あとは個人的なネタを少々。この物語が2017年度であると断言した理由について。それは星野源「恋」が劇中曲として演奏されたからですね。


2016年から2017年にかけて大ヒットして「恋ダンス」が流行して…というのはうっすら知ってる程度なんですけど、重要なのは「恋」が2017年の選抜高校野球の開会式の入場行進曲として採用されたという事実です。ここでも出てくるNHKパワー。まあつまり、ユーフォ3は時空がねじれていない限りは2016年度以前の話では無いことが確定します。逆に、2018年度以降でも成立するじゃないかという指摘はもっともですが、2017年4月初旬のタイミングで「恋」を演奏するのは、「北宇治高校吹奏楽部の実力を(新入生に)見せつける」これ以上ない選曲であることは明白です。「恋」の吹奏楽アレンジの譜面がいつ頃入手可能になったのかは定かではありませんけど、短期間で安定した演奏を聴かせることができるほど北宇治高校吹奏楽部の技術はハイレベルであり、関西の強豪校の一角、(滝先生のお父さんの時代の)古豪復活と目されるようになった理由の一端がこうして推察できるわけです。



ここまで書いてきてまだまだ言いたいことは山ほどあるわけですけど、まだ第一回なのでセーブして、最後に。

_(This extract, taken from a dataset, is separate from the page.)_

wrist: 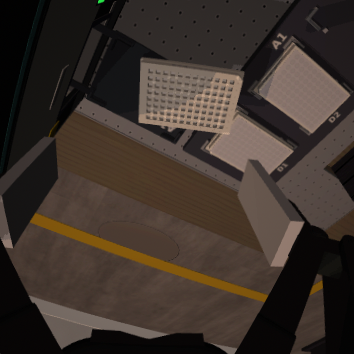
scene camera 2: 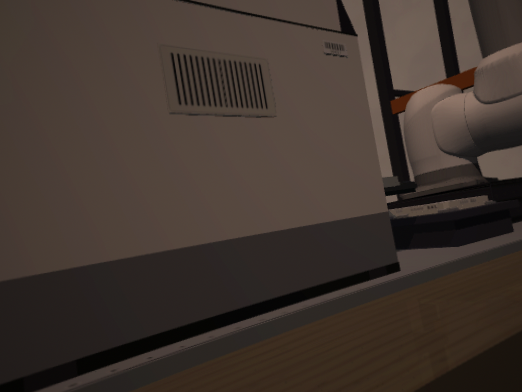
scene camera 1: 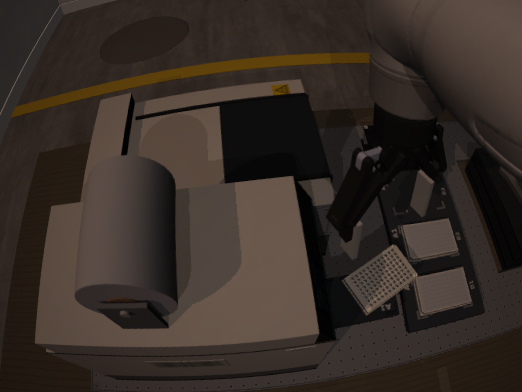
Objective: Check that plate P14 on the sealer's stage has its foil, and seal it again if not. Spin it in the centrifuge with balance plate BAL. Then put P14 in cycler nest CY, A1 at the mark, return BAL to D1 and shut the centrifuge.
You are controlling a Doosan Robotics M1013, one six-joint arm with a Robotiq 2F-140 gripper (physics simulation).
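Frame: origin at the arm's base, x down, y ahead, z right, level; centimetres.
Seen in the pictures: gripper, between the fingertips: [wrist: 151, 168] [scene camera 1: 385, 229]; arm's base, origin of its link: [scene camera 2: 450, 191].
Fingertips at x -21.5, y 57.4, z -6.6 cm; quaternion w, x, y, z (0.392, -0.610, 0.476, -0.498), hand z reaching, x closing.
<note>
Pixels of each thing's top centre, then the offset from my fingertips to it. "spot": a spot on its surface instead.
- open-well plate, centre of its top: [wrist: 187, 101] [scene camera 1: 382, 276] dx +17.5, dy -3.5, dz -1.3 cm
- dark stage, centre of its top: [wrist: 137, 89] [scene camera 1: 352, 297] dx +19.2, dy +2.8, dz -3.0 cm
- D1, centre of its top: [wrist: 250, 150] [scene camera 2: 444, 201] [scene camera 1: 444, 289] dx +23.3, dy -17.9, dz -7.5 cm
- BAL, a spot on its surface: [scene camera 2: 431, 207] spot: dx +23.9, dy -11.5, dz -7.9 cm
- pale plate, centre of its top: [wrist: 304, 93] [scene camera 2: 386, 210] [scene camera 1: 431, 237] dx +23.3, dy -20.0, dz +4.8 cm
- grey roll, centre of its top: [scene camera 1: 108, 214] dx -17.3, dy +33.0, dz +1.5 cm
An open-well plate [scene camera 1: 381, 279] [wrist: 190, 95], apparently P14, sits skewed over the dark stage [scene camera 1: 345, 309] [wrist: 117, 82] beside the large machine. Its wells show uncovered, without foil. One corner reaches over the edge of the plate rack, by the pale plate in D1 [scene camera 1: 443, 291] [wrist: 250, 145]; whether they touch is unclear. The side of the D1 plate reads BAL [scene camera 2: 431, 207] in scene camera 2. My gripper [scene camera 1: 387, 217] [wrist: 151, 168] is wide open and empty, apart from the open-well plate. The plate's label is unreadable. The centrifuge and nest CY cannot be identified.
Another pale plate [scene camera 1: 430, 239] [wrist: 305, 90] sits in D2. The large pale machine [scene camera 1: 270, 260] [scene camera 2: 300, 150] with a grey roll [scene camera 1: 127, 230] stands left of the stage. A black box-like object [scene camera 1: 492, 210] lies right of the rack. An orange beam [scene camera 2: 457, 82] is behind the arm.
</note>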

正味25分の第一回のなかに新規の吹奏楽曲が2つも出てくるなんて想像してなかったので大喜びしています。アンコン編から引き続き流れてくるムーンライトセレナーデを加えて3つ、実は4つめが少しだけ聴こえてきてますが…それは次回のお楽しみということで、我々は我々として「ユーフォシリーズは極めて優れた音楽映画である」ことを見守っていきましょう。





そして、次の曲が始まるのです。